Justifying the removal because of its limitations isn’t fair. It was an advertised feature of the system. If I bought a PS3 to use as a Linux desktop, online multiplayer game machine, and SACD player based on their advertisement and then found I had to get rid of the first two to keep online gaming, on a $600 console, I’d be pretty upset.
At that time (before GPGPU become big for such purposes) scientists used PS3s to build cheap (much cheaper than IBM's server offerings containing a Cell processors) computing cluster for HPC. These PS3 computation clusters are were hard to program, but if you managed it, they were really fast (for their time).
Lets put aside the fact that Sony was probably unhappy that their loss leader console was being used in this manner(they did release the feature so maybe they could justify the PR bonus of supporting our troops or something).
All these researchers probably had no need to upgrade their firmware once they got set up since (correct me if im wrong) no firmware update actually improved the OtherOS functionality in any way so they lost nothing when a new firmware took it away. Only people really complaining about it were using it as a games (or piracy) machine and a Linux box to do...something?

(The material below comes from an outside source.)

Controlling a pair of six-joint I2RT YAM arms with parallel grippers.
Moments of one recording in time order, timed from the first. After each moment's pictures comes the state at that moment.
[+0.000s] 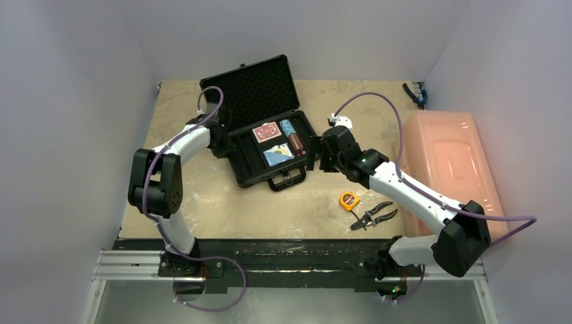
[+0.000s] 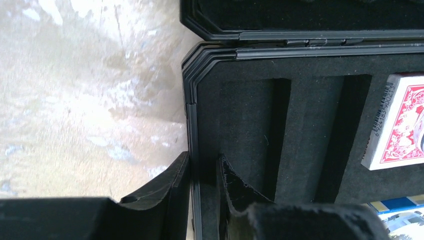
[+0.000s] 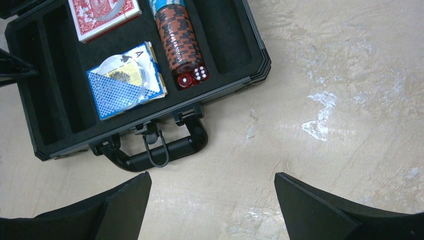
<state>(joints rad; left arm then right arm) -0.19 1.80 1.25 -0.58 -0.10 -0.63 0.67 1.31 1.03 -0.49 0.27 0.58</state>
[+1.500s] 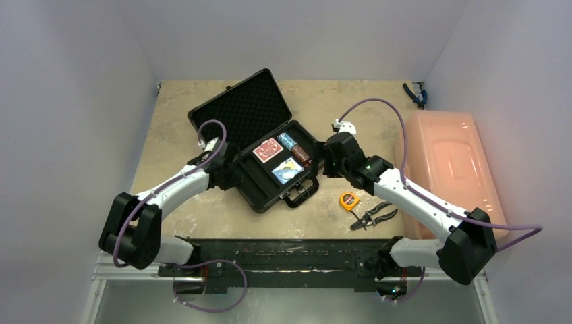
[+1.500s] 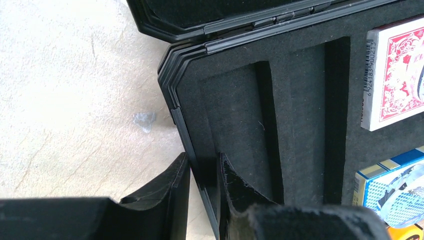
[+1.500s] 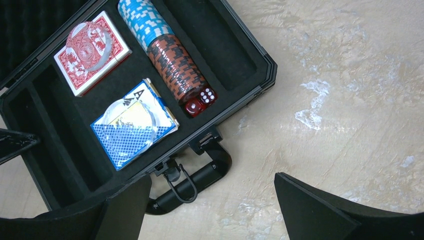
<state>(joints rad) -0.41 1.38 0.77 -0.50 -0.16 -0.90 0.67 1.24 0.95 -0.48 0.27 0.58</state>
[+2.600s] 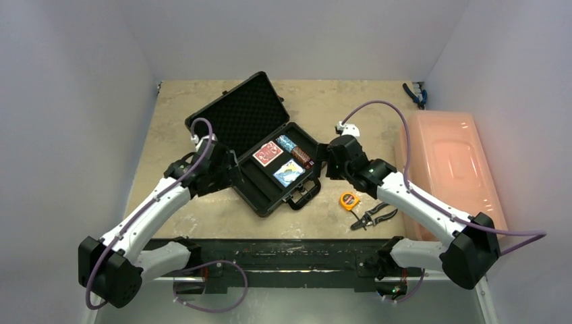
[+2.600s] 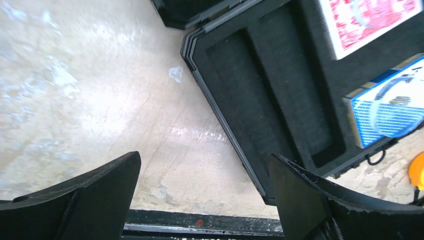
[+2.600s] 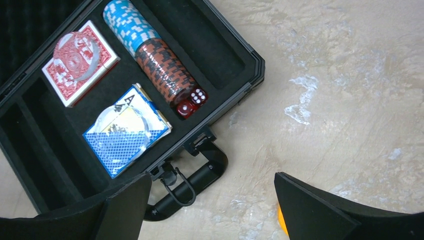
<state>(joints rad) -0.45 1.10 0.84 -0.80 -0.18 -0.74 0.67 1.21 0.92 -0.48 0.28 0.58</state>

> no firmware update actually improved the OtherOS functionality in any way so they lost nothing when a new firmware took it away.
At that time the respective scientists were quite concerned not to accidentally install this firmware update, and whether Sony would invent more draconian measures to disable consoles with old firmware.
This lead to a huge distrust in Sony, and accelerated the switch from the Cell to the emerging GPGPU technology for respective scientific calculation. Thus, this was some PR disaster for Sony.
Those scientists don't have good processes then. There are typically stringent procedures in regards to updating and handling software on laboratory computing equipment.
>This lead to a huge distrust in Sony, and accelerated the switch from the Cell to the emerging GPGPU technology for respective scientific calculation. Thus, this was some PR disaster for Sony.
Any proof of this? As far as I could tell, Cell was a dead end as a lot of the top tier benefits never really materialized irrespective of Sony shenanigans. Serious scientists used the server offerings from IBM. IBM eventually stopped supporting their server offerings for the most part. Why would they do this other than people stopped finding the architecture good for their needs?